We measured annually-differenced market shares for sleep aids as a portion of the overall OTC medication market, thus accounting for store-level demand shifts in OTC medication markets and seasonality, and used the monthly changes in stores’ sleep aid market share to control for short-term trends. Relative to the overall OTC medication market, sleep aid market shares were growing prior to recreational cannabis availability. The trend reverses (a 236% decrease) with dispensary entry (−0.33 percentage points, 95% CI −0.43 to −0.24, p < 0.01) from a mean market share growth of 0.14 ± 0.97.
The magnitude of the market share decline increases as more dispensaries enter a county and with higher county-level cannabis sales. The negative associations are driven by diphenhydramine- and doxylamine-based sleep aids rather than herbal sleep aids and melatonin. These findings support survey evidence that many individuals use cannabis to treat insomnia, although sleep disturbances are not a specific qualifying condition under any U.S. state-level medical cannabis law.

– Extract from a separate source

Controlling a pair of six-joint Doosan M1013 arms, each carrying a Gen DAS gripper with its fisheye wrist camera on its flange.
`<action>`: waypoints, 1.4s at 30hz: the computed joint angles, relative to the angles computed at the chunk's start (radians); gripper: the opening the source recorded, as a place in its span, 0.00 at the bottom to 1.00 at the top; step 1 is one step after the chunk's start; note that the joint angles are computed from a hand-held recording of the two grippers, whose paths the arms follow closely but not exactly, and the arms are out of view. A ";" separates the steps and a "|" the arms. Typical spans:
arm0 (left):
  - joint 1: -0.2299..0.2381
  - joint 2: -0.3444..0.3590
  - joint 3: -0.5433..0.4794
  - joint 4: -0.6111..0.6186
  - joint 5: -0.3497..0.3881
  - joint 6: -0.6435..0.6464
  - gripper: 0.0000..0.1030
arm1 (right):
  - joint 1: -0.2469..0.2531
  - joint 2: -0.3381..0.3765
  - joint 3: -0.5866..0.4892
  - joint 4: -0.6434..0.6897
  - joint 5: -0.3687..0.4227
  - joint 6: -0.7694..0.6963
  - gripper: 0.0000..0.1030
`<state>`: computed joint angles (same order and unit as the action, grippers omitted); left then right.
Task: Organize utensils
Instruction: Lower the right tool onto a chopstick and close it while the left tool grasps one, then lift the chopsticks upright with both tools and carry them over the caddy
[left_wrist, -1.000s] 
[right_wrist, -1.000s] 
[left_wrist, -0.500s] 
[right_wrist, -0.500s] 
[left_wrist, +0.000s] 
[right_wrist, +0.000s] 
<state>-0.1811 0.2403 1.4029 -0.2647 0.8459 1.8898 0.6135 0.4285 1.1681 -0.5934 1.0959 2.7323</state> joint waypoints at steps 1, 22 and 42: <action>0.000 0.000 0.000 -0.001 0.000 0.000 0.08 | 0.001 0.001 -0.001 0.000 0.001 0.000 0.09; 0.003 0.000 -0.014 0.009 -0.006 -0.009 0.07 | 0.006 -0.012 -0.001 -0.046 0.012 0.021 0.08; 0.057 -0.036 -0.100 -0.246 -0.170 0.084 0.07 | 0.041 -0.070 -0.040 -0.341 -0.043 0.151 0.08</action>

Investigations designed to measure the relative effectiveness and side effect profiles of conventional OTC sleep aids and cannabis-based products are urgently needed to improve treatment of sleep disturbances while minimizing potentially serious negative side effects.
The Impact Of Cannabis Access Laws On Opioid Prescribing.

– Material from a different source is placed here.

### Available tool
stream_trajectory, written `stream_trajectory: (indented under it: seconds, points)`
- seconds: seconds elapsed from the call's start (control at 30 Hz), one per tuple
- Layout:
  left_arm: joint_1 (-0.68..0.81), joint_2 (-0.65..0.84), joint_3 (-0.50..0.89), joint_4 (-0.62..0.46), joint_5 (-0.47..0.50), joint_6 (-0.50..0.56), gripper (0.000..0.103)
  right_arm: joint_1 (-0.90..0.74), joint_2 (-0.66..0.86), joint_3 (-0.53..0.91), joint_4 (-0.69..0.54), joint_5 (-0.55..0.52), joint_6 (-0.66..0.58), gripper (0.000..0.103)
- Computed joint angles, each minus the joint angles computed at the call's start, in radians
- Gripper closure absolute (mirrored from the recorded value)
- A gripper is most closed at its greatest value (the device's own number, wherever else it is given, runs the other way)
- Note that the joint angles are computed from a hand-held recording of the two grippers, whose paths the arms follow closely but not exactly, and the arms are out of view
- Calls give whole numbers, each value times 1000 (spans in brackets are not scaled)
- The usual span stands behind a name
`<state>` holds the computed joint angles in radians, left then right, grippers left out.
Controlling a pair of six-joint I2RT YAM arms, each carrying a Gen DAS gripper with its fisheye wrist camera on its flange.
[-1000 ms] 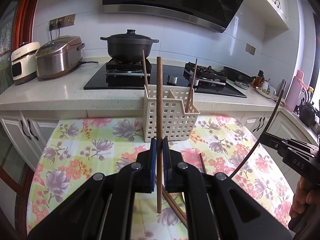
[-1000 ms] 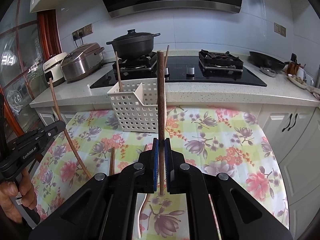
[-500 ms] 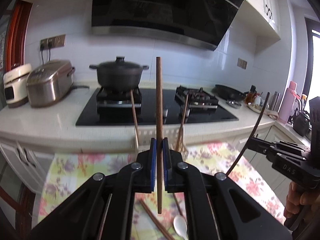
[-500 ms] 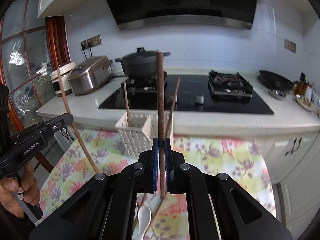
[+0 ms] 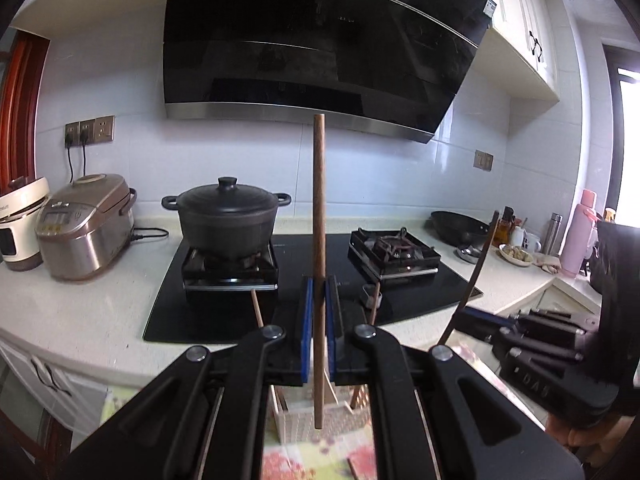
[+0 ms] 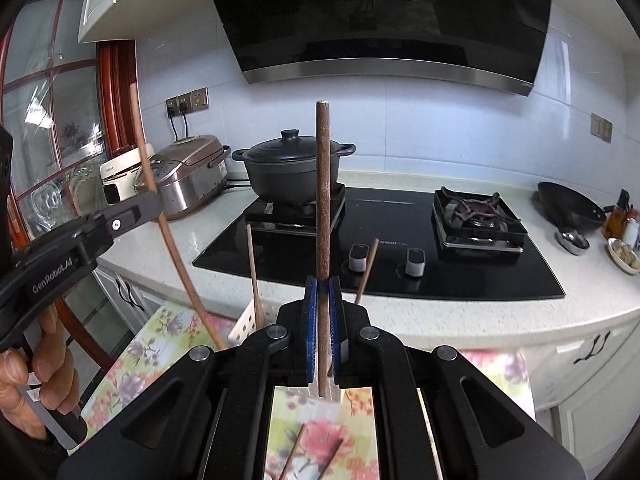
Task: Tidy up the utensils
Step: 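Carry the upright chopsticks over the white basket with both tools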
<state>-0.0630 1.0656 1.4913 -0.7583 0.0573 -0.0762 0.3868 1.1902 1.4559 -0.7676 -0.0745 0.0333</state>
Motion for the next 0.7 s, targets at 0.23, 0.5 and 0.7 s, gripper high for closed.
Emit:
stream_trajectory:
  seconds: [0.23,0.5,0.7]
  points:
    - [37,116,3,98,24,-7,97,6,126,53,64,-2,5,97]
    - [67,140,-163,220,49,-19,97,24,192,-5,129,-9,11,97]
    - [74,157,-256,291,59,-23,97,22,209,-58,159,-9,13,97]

While recent research has shown that cannabis access laws can reduce the use of prescription opioids, the effect of these laws on opioid use is not well understood for all dimensions of use and for the general United States population.
Analyzing a dataset of over 1.5 billion individual opioid prescriptions between 2011 and 2018, which were aggregated to the individual provider-year level, we find that recreational and medical cannabis access laws reduce the number of morphine milligram equivalents prescribed each year by 11.8 and 4.2 percent, respectively.
These laws also reduce the total days’ supply of opioids prescribed, the total number of patients receiving opioids, and the probability a provider prescribes any opioids net of any offsetting effects. Additionally, we find consistent evidence that cannabis access laws have different effects across types of providers, physician specialties, and payers.
One policy option that has the potential to reduce opioid prescriptions and opioid-related deaths is the passage of cannabis access laws. These state laws facilitate access to cannabis by removing state legal barriers—though possession of cannabis remains illegal under federal law. Recreational cannabis laws (RCLs) allow adults over 21 to possess and consume a limited amount of cannabis. Medical cannabis laws (MCLs) allow patients with eligible conditions, which are listed in the law and often include some form of intractable pain, to obtain cannabis upon the recommendation or certification of a healthcare provider.